Tuning Cool'n'Quiet: Maximize Power And Performance, Part 2

Pay attention to the red line--it indicates total utilization of all cores. There are only two because we were using an Athlon X2 7750 when we recorded the data for this graph. Why a dual-core processor? There's a very good reason for this. If a benchmark cannot use two cores, it probably won't be able to use three or four.

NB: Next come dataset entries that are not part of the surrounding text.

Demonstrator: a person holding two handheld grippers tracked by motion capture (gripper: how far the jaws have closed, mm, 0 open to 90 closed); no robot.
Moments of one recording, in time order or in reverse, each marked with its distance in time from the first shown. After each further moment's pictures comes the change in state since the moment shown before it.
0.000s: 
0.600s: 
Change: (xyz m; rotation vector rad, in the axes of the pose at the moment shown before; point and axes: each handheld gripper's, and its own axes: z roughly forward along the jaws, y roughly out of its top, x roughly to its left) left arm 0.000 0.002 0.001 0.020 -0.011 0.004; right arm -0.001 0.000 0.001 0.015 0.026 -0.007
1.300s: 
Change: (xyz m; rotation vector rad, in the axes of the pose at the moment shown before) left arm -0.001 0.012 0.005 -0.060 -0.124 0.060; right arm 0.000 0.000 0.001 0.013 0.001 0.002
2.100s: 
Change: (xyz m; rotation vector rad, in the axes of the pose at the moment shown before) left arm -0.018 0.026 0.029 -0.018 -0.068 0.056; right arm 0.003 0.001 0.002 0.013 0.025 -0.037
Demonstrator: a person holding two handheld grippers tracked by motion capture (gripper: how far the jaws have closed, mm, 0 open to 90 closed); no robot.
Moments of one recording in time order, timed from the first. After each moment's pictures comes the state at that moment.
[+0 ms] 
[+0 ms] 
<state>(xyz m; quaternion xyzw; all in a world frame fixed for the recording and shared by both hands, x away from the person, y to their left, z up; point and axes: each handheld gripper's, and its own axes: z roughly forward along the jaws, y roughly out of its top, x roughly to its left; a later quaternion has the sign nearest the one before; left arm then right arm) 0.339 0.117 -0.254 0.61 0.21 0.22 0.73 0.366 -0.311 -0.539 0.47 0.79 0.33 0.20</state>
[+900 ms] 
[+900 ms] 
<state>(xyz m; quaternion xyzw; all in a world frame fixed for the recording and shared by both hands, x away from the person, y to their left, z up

You'll notice that only one core really gets utilized at any given time throughout the benchmark. The situation will likely stay the same with more than two cores. So, having more cores isn't going to help here. In fact, having too many idle cores is bad. Why? Idle cores still consume some power (an issue Intel aimed to rectify with its Nehalem architecture, capable of almost completely shutting down idle cores). If the application doesn't use the cores, there's really no need for additional compute resources in that title.

How well do the processors we tested fare in this old benchmark? Let's see the results.

Now, let's look at the power consumption during the benchmark.

As we noted earlier, 3DMark 2001 doesn't fully utilize all available cores. It's also more of a graphics benchmark, so the integrated ATI GPU comes into play here. That's the reason we're seeing such a big difference between the Biostar TA790GX 128M (with DDR2-based SidePort memory) and the Gigabyte GA-MA790GP-DS4H and GA-MA790GP-UD4H (both with DDR3 SidePort cache).

There are some interesting points to pull from the results. Power management does result in a performance penalty, though it's hardly noticeable in the real world. Since performance isn't directly comparable here, it's hard to gauge which processor is the most efficient. To make matters worse, the level of performance differs depending on the motherboard used.